Parallel Cypher Execution

This section describes procedures and functions for parallel execution of Cypher statements.

Procedure and Function Overview

The available procedures and functions are described below:

Qualified Name Type Release

Qualified Name	Type	Release
apoc.cypher.parallel - executes fragments in parallel through a list defined in `paramMap` with a key `keyList`	`Procedure`	`APOC Full`
apoc.cypher.parallel2 - executes fragments in parallel batches through a list defined in `paramMap` with a key `keyList`	`Procedure`	`APOC Full`
apoc.cypher.mapParallel - executes fragment in parallel batches with the list segments being assigned to _	`Procedure`	`APOC Full`
apoc.cypher.mapParallel2 - executes fragment in parallel batches with the list segments being assigned to _	`Procedure`	`APOC Full`

apoc.cypher.parallel

- executes fragments in parallel through a list defined in paramMap with a key keyList

Procedure

APOC Full

apoc.cypher.parallel2

- executes fragments in parallel batches through a list defined in paramMap with a key keyList

Procedure

APOC Full

apoc.cypher.mapParallel

- executes fragment in parallel batches with the list segments being assigned to _

Procedure

APOC Full

apoc.cypher.mapParallel2

- executes fragment in parallel batches with the list segments being assigned to _

Procedure

APOC Full

apoc.cypher.parallel

Given this dataset:

UNWIND range(0, 9999) as idx CREATE (:Person {name: toString(idx)})

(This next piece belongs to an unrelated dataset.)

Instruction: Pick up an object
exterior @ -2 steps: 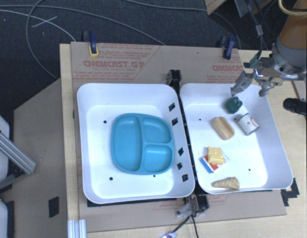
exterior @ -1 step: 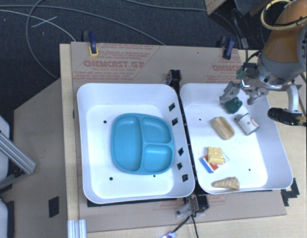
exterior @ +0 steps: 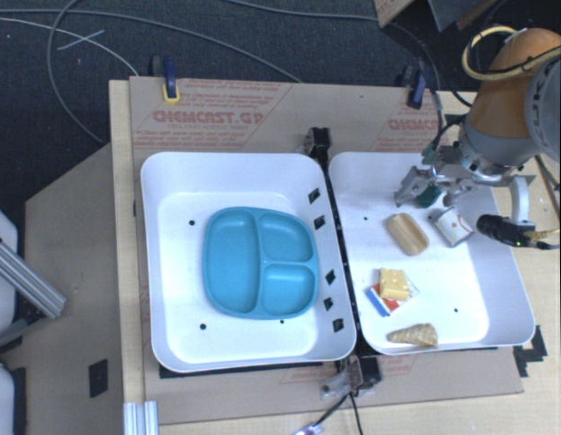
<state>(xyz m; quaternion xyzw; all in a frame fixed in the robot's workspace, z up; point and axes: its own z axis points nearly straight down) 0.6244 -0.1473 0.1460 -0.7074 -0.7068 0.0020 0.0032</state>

we can execute parallel statements through (:Person) nodes with this procedure:

MATCH (p:Person) WITH collect(p) as people
CALL apoc.cypher.parallel('RETURN a.name + t as title', {a: people, t: ' - suffix'}, 'a')
YIELD value RETURN value.title as title

In the above query, we passed a map as a second parameter and a string from the previous map as a third parameter. The value with key 'a' will be the list to cycle in parallel. Note that it is not needed to pass a and t as query parameters (that is $a and $t) because, under the hood, the procedure will prepend them in the query WITH $parameterName as parameterName. So in this case, WITH $a as a, $t as t.

In this example, we execute multiple queries in parallel WITH $a as a, $t as t RETURN a.name + t as title, where a is one of the (:Person) nodes included in people list.

The result of the procedure is:

Table 1. Result
title
"0 - suffix"
"1 - suffix"
"2 - suffix"
"3 - suffix"
"4 - suffix"
…
…
…
…

apoc.cypher.parallel2

This procedure is similar to apoc.cypher.parallel2, but works differently under the hood (see below). With the previous dataset, we can execute:

MATCH (p:Person) WITH collect(p) as people
CALL apoc.cypher.parallel('RETURN a.name + t as title', {a: people, t: $suffix}, 'a')
YIELD value RETURN value.title as title

The result of the procedure is:

Table 2. Result
title
"0 - suffix"
"1 - suffix"
"2 - suffix"
"3 - suffix"
"4 - suffix"
…
…
…
…

The parallel put the collection to parallelize - in this case, people in a java.util.parallelStream() - and then executed multiple queries like this: WITH $a as a, $t as t RETURN a.name + t as title.

In the parallel2 transformation example, the fragment parameter first split the collection people into batchSizes of total / partitions, where partitions are 100 * number of processors available to the JVM (or 1 if total / partitions < 1). Then, it created a java.util.concurrent.Future for each batch, where each Future executed a query like this: WITH $t AS t UNWIND $a AS a RETURN a.name + $t as title (where $a is the current batch of people). Finally, it computed the futures.

Generally, the apoc.cypher.parallel2 procedure is more recommended than the apoc.cypher.parallel.